▶ [REQUIREMENT] Write out each record again exactly as it stands.

▶ [SOURCE RECORDS]
[Start of section]
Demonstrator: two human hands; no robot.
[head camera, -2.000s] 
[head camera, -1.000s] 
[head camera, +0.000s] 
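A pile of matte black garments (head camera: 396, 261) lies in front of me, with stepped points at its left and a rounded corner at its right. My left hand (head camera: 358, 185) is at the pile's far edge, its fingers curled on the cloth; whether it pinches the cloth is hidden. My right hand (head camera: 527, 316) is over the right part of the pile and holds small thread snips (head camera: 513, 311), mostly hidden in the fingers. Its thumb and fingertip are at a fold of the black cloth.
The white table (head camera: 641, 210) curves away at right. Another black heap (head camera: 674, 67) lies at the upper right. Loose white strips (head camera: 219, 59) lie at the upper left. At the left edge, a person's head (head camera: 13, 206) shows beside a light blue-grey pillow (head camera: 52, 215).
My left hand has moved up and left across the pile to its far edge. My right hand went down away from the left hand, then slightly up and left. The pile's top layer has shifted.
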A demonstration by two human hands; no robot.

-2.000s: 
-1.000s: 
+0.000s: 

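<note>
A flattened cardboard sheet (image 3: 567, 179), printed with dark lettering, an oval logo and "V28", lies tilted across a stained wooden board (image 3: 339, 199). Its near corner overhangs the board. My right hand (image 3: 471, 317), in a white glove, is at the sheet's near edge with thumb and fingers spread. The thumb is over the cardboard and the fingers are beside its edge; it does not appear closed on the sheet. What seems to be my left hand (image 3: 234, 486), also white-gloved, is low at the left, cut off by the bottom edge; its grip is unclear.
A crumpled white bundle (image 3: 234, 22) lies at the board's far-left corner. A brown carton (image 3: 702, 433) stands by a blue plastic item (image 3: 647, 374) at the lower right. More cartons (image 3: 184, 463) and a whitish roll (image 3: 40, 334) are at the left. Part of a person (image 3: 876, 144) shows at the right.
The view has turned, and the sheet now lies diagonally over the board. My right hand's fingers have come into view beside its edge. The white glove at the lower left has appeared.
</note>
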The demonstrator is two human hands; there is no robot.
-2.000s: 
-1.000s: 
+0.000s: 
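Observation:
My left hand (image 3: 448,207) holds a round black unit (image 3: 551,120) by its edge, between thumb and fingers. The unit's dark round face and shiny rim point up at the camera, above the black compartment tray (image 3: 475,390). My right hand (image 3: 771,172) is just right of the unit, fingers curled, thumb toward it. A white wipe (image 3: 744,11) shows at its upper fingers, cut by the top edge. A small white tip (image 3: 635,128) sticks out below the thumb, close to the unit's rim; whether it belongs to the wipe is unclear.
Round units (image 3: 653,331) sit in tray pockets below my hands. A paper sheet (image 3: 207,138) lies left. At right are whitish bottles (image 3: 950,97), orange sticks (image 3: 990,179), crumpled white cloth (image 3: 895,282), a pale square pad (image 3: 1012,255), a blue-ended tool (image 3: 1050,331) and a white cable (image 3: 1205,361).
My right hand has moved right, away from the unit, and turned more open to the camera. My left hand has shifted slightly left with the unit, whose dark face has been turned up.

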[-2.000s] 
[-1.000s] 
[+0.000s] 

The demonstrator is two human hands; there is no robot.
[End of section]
▶ [OUTPUT OF THE EXERCISE]
Demonstrator: two human hands; no robot.
[head camera, -2.000s] 
[head camera, -1.000s] 
[head camera, +0.000s] 
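A pile of matte black garments (head camera: 396, 261) lies in front of me, with stepped points at its left and a rounded corner at its right. My left hand (head camera: 358, 185) is at the pile's far edge, its fingers curled on the cloth; whether it pinches the cloth is hidden. My right hand (head camera: 527, 316) is over the right part of the pile and holds small thread snips (head camera: 513, 311), mostly hidden in the fingers. Its thumb and fingertip are at a fold of the black cloth.
The white table (head camera: 641, 210) curves away at right. Another black heap (head camera: 674, 67) lies at the upper right. Loose white strips (head camera: 219, 59) lie at the upper left. At the left edge, a person's head (head camera: 13, 206) shows beside a light blue-grey pillow (head camera: 52, 215).
My left hand has moved up and left across the pile to its far edge. My right hand went down away from the left hand, then slightly up and left. The pile's top layer has shifted.
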A demonstration by two human hands; no robot.

-2.000s: 
-1.000s: 
+0.000s: 

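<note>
A flattened cardboard sheet (image 3: 567, 179), printed with dark lettering, an oval logo and "V28", lies tilted across a stained wooden board (image 3: 339, 199). Its near corner overhangs the board. My right hand (image 3: 471, 317), in a white glove, is at the sheet's near edge with thumb and fingers spread. The thumb is over the cardboard and the fingers are beside its edge; it does not appear closed on the sheet. What seems to be my left hand (image 3: 234, 486), also white-gloved, is low at the left, cut off by the bottom edge; its grip is unclear.
A crumpled white bundle (image 3: 234, 22) lies at the board's far-left corner. A brown carton (image 3: 702, 433) stands by a blue plastic item (image 3: 647, 374) at the lower right. More cartons (image 3: 184, 463) and a whitish roll (image 3: 40, 334) are at the left. Part of a person (image 3: 876, 144) shows at the right.
The view has turned, and the sheet now lies diagonally over the board. My right hand's fingers have come into view beside its edge. The white glove at the lower left has appeared.
</note>
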The demonstrator is two human hands; there is no robot.
-2.000s: 
-1.000s: 
+0.000s: 
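Observation:
My left hand (image 3: 448,207) holds a round black unit (image 3: 551,120) by its edge, between thumb and fingers. The unit's dark round face and shiny rim point up at the camera, above the black compartment tray (image 3: 475,390). My right hand (image 3: 771,172) is just right of the unit, fingers curled, thumb toward it. A white wipe (image 3: 744,11) shows at its upper fingers, cut by the top edge. A small white tip (image 3: 635,128) sticks out below the thumb, close to the unit's rim; whether it belongs to the wipe is unclear.
Round units (image 3: 653,331) sit in tray pockets below my hands. A paper sheet (image 3: 207,138) lies left. At right are whitish bottles (image 3: 950,97), orange sticks (image 3: 990,179), crumpled white cloth (image 3: 895,282), a pale square pad (image 3: 1012,255), a blue-ended tool (image 3: 1050,331) and a white cable (image 3: 1205,361).
My right hand has moved right, away from the unit, and turned more open to the camera. My left hand has shifted slightly left with the unit, whose dark face has been turned up.
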
[-2.000s] 
[-1.000s] 
[+0.000s] 

The demonstrator is two human hands; there is no robot.

The answer has been given in full.